The performers were not professional rakugo artists--known as rakugoka--but amateurs who appeared on stage after having practiced for months at a rakugo school in Adachi Ward. Opened in 1991 as a school for amateurs to practice the art of Japanese sit-down comedy, Canary Rakugo School has offered an English rakugo course since October 2007.

Although English rakugo has been performed in and outside Japan, mainly by certain rakugoka, Canary's course is the only one of its kind available in the Kanto region for amateurs, according to Tatsuya Sudo, 49, the operator of the school.

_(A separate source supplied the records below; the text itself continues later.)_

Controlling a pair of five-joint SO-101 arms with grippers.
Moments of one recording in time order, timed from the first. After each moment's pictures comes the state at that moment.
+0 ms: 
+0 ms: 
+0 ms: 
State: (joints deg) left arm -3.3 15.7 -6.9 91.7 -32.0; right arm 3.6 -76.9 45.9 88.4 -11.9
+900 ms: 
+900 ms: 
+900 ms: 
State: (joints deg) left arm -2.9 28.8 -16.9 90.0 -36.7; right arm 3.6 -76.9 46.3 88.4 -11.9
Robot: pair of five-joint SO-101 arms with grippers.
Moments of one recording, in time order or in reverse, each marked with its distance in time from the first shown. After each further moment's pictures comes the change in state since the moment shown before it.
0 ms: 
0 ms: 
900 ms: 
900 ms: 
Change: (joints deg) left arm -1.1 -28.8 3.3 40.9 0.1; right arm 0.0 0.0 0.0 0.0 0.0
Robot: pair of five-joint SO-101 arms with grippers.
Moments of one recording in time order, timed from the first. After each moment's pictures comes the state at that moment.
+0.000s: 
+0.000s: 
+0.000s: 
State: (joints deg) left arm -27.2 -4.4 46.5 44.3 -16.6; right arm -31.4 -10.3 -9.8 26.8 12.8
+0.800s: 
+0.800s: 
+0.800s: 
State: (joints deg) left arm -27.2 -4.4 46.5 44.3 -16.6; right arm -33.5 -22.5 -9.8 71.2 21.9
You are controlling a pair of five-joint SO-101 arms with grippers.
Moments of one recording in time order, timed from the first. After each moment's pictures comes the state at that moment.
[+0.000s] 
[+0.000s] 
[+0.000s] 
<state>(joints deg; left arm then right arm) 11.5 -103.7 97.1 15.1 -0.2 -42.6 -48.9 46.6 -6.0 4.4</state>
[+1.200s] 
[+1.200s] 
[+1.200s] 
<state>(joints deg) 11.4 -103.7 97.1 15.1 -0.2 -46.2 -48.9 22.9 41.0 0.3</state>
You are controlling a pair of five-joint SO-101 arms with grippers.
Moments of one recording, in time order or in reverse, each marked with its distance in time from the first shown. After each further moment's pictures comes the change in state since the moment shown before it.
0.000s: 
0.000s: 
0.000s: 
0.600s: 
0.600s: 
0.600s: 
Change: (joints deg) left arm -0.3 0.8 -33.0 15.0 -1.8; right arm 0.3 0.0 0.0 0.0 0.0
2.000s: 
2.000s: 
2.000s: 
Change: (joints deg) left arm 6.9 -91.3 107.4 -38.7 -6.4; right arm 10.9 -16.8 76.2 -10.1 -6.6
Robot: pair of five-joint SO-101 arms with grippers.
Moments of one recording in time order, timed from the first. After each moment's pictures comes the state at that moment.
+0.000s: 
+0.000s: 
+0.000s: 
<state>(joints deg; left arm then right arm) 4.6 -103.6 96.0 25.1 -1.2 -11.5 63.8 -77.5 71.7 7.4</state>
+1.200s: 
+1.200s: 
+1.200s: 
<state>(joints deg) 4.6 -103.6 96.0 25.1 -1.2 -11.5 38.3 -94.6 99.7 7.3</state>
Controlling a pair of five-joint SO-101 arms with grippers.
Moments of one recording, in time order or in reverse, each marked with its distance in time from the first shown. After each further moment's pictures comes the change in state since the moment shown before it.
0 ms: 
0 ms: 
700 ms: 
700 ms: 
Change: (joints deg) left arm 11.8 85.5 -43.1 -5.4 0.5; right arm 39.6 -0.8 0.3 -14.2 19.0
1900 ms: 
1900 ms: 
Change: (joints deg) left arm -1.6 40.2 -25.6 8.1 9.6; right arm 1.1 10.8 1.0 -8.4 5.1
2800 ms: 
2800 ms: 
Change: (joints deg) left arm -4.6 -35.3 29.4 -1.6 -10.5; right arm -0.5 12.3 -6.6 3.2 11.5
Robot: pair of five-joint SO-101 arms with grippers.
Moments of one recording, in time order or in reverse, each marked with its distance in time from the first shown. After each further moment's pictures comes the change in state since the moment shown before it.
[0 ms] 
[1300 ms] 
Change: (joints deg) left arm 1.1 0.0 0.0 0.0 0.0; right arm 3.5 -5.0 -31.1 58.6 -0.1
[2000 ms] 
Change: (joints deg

The public presentation was for nine of the students--including an Indian and an American--who took the course's six-month class. Early last month, there was another event for eight others from the same class, with a first-year and a third-year middle school student among the performers.

"That means, if you know junior high school-level English, you can perform rakugo in English," Sudo, the first of the storytellers on Sept. 28, said to the audience.

Rakugoka teach the school's Japanese-language course, and Sudo himself serves as lecturer for the English-language course. A freelance interpreter and translator, Sudo also teaches English at several universities and vocational schools.

Courses run from April to September and from October to March. During the six-month term, students join one of the three practice sessions held each month near Kita-Senju Station in Adachi Ward. Each focuses on one particular story, which usually last for 15 minutes, so they are able to perform at the end of each class under their own stage names.

"It took three to four months to remember the story I was given," said Takayuki Kurihara, 36, who presented the story Kohome, or Praising a Child at the event.

. . . Sudo first began studying rakugo in 1984, when he enrolled in a course for amateurs run by Tatekawa Danshi. He was further inspired when listening to English rakugo performances by Katsura Shijaku (1939-99), an Osaka-based rakugoka who pioneered the field.

In Osaka--the other major home for rakugo--there is also an English rakugo course for amateurs, which was launched in April 2007 by language school chain operator ECC Corp., after seeing success with its Japanese-language rakugo course in 2002. It is taught by several rakugoka, including Katsura Kaishi, who has been performing rakugo in English for the past decade.